Эдуард Кузнецов — бывший политзаключенный. Дважды (в 1961-м и 1970-м гг.) судим за «подрывную антисоветскую деятельность и измену социалистической родине» — всего в советских концлагерях и тюрьмах провел 16 лет. В 1970 году был приговорен по знаменитому «ленинградскому самолетному делу» к расстрелу, каковой в результате давления президента США Никсона и академика Сахарова, а равно сговора главы правительства Израиля с генералиссимусом Франко был заменен на 15 лет лагерей особо строгого режима. В 1979 году досрочно освобожден в рамках обмена на двух советских шпионов, арестованных в США.
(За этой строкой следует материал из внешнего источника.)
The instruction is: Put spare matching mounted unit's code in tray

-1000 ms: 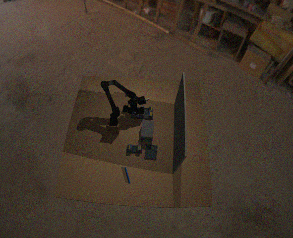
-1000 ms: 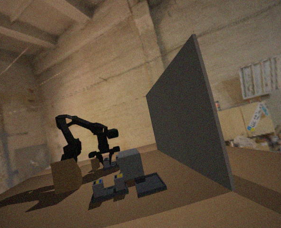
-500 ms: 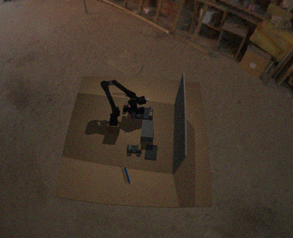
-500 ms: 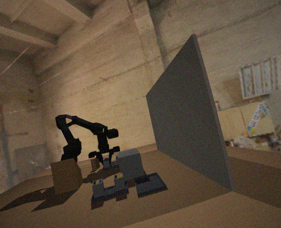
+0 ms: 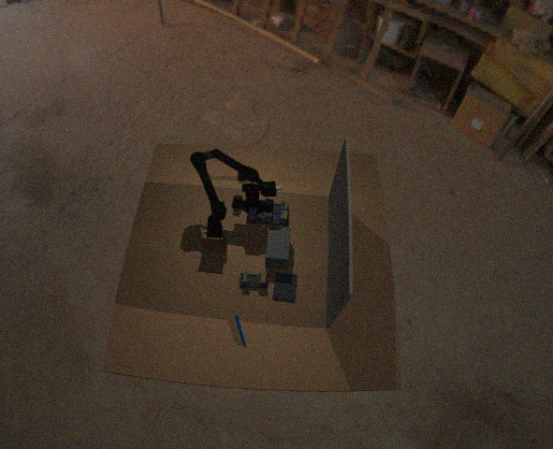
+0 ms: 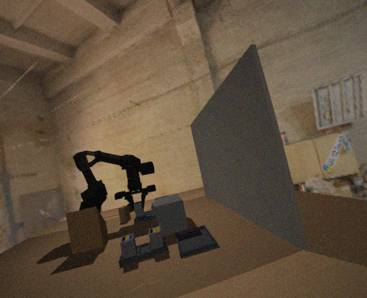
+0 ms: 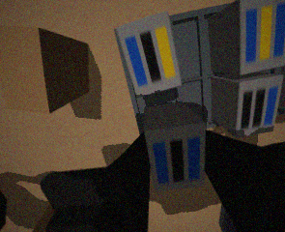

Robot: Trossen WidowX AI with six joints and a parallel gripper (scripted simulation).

Я сражался в Красной Армии

Ее можно рассматривать как одну трагическую повесть, как серию необычного типа рассказов, быть может, как действительные записки офицера фронтовика, прошедшего вторую мировую войну в красной (ныне советской) армии, как литературное произведение, написанное кровью, предсмертным потом, слезами детей, жен и матерей, как, наконец, книгу, описывающую ситуации, которые не сможет никогда придумать даже самая буйная фантазия авторов детективных романов.


Дневники

В книге рассказывается история главного героя, который сталкивается с различными проблемами и препятствиями на протяжении всего своего путешествия. По пути он встречает множество второстепенных персонажей, которые играют важные роли в истории. Благодаря опыту главного героя книга исследует такие темы, как любовь, потеря, надежда и стойкость. По мере того, как главный герой преодолевает свои трудности, он усваивает ценные уроки жизни и растет как личность.


Концентрационные лагери СССР

В книге рассказывается история главного героя, который сталкивается с различными проблемами и препятствиями на протяжении всего своего путешествия. По пути он встречает множество второстепенных персонажей, которые играют важные роли в истории. Благодаря опыту главного героя книга исследует такие темы, как любовь, потеря, надежда и стойкость. По мере того, как главный герой преодолевает свои трудности, он усваивает ценные уроки жизни и растет как личность.